The connectivity carcass of a vertex subset in a graph: both odd and even case
Surender Baswana, Abhyuday Pandey
TL;DR
The paper delivers the first complete, self-contained exposition of the connectivity carcass for storing all ${S}$-mincuts in undirected multigraphs, uniting odd- and even-capacity cases under a unified submodularity-based framework. It introduces three core components—the flesh ${\mathcal F}$, the skeleton ${\mathcal H}$, and the projection mapping ${\pi}$—to represent all ${S}$-mincuts in ${O}(m)$ space, while enabling efficient query answering via ${O}(m)$-time strips and ${O}(n)$-space projections. A simpler approach based on cut submodularity replaces prior reliance on locally orientable graphs, and a detailed mapping between ${\mathcal F}$ and ${\mathcal H}$ yields efficient, scalable data structures for reporting and separating $S$-mincuts.

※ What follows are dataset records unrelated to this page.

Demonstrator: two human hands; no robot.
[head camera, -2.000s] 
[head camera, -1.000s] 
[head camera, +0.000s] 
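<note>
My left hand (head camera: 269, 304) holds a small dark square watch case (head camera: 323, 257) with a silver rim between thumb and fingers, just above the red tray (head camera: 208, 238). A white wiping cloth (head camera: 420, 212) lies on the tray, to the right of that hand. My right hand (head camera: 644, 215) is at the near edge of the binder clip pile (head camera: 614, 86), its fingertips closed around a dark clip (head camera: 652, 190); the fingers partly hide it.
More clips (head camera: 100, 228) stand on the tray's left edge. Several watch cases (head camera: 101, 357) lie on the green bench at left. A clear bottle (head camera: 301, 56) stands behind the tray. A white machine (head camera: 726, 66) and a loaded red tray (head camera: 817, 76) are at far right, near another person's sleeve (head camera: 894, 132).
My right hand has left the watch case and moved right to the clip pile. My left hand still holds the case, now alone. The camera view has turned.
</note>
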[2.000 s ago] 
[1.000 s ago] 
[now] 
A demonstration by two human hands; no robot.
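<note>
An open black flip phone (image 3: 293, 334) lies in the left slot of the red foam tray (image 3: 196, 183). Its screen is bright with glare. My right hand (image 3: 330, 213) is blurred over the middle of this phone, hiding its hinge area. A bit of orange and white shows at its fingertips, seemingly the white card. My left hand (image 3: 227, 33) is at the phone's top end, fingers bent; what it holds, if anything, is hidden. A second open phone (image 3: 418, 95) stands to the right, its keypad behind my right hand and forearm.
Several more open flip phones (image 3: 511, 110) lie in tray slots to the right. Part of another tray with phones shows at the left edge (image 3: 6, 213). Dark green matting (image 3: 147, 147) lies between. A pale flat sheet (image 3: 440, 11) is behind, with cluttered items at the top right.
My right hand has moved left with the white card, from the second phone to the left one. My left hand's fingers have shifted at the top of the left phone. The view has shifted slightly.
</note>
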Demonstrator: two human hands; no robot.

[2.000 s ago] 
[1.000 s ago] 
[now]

These results provide a practical foundation for related problems, including dynamic all-pairs mincuts, by exploiting the structured interplay between flesh, skeleton, and projection. Overall, the work clarifies the connectivity carcass machinery and strengthens its potential applications in network design and analysis.
Abstract
Let $G=(V,E)$ be an undirected unweighted multi-graph and $S\subseteq V$ be a subset of vertices. A set of edges with the least cardinality whose removal disconnects $S$, that is, there is no path between at least one pair of vertices from $S$, is called a Steiner mincut for $S$ or simply an $S$-mincut. Connectivity Carcass is a compact data structure storing all $S$-mincuts in $G$ announced by Dinitz and Vainshtein in an extended abstract by Dinitz and Vainshtein in 1994. The complete proof of various results of this data structure for the simpler case when the capacity of $S$-mincut is odd appeared in the year 2000 in SICOMP. Over the last couple of decades, there have been attempts towards the proof for the case when the capacity of $S$-mincut is even, but none of them met a logical end. We present the following results. - We present the first complete, self-contained exposition of the connectivity carcass which covers both even and odd cases of the capacity of $S$-mincut. - We derive the results using an alternate and much simpler approach. In particular, we derive the results using submodularity of cuts -- a well-known property of graphs expressed using a simple inequality. - We also show how the connectivity carcass can be helpful in efficiently answering some basic queries related to $S$-mincuts using some additional insights.